**Task details:**
Give the lines below again exactly, starting with the line that holds "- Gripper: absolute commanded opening" and going on through the line that holds "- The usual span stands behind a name".

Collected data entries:
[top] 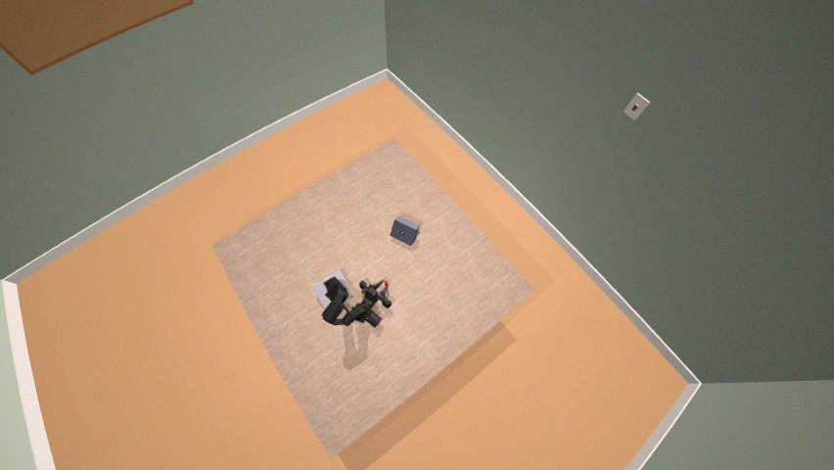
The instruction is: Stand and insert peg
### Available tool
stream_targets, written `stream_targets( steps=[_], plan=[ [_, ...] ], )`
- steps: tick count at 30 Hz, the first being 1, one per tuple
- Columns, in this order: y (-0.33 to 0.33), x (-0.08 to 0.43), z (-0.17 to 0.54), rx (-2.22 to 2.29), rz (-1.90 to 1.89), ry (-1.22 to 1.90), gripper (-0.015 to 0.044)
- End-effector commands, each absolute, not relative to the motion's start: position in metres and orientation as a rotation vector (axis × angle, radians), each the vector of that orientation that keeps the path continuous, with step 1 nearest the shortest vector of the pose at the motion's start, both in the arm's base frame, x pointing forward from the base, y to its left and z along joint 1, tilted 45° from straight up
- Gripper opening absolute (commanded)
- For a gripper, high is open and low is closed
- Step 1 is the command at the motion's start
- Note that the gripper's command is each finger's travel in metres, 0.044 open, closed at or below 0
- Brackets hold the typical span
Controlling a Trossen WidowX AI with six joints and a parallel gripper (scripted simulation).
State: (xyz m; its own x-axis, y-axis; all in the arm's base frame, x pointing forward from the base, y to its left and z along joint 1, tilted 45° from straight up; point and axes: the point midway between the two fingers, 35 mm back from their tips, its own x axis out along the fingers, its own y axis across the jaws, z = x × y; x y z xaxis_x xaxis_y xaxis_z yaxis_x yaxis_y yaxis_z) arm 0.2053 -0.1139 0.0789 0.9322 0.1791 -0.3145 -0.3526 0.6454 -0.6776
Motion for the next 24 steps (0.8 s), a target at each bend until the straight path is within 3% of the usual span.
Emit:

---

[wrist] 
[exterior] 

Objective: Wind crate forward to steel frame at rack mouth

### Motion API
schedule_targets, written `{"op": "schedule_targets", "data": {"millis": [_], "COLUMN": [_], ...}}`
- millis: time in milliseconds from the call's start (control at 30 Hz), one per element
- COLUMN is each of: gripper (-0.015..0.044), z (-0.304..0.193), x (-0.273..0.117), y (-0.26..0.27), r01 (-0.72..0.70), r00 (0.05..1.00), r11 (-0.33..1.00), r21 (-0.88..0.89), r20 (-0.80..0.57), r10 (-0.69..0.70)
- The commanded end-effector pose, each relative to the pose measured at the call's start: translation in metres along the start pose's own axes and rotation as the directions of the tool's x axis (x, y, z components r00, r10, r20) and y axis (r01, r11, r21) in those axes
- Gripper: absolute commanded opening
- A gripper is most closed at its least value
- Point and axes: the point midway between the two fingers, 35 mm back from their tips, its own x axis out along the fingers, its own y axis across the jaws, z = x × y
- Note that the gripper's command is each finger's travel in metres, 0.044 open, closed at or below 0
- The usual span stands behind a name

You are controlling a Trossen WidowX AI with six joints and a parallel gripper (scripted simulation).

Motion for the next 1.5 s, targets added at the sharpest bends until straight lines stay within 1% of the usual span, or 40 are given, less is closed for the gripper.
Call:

**Output for this exercise:**
- Gripper: absolute commanded opening
- A gripper is most closed at its least value
- Point and axes: the point midway between the two fingers, 35 mm back from their tips, its own x axis out along the fingers, its own y axis across the jaws, z = x × y
- Note that the gripper's command is each finger's travel in metres, 0.044 open, closed at or below 0
- The usual span stands behind a name

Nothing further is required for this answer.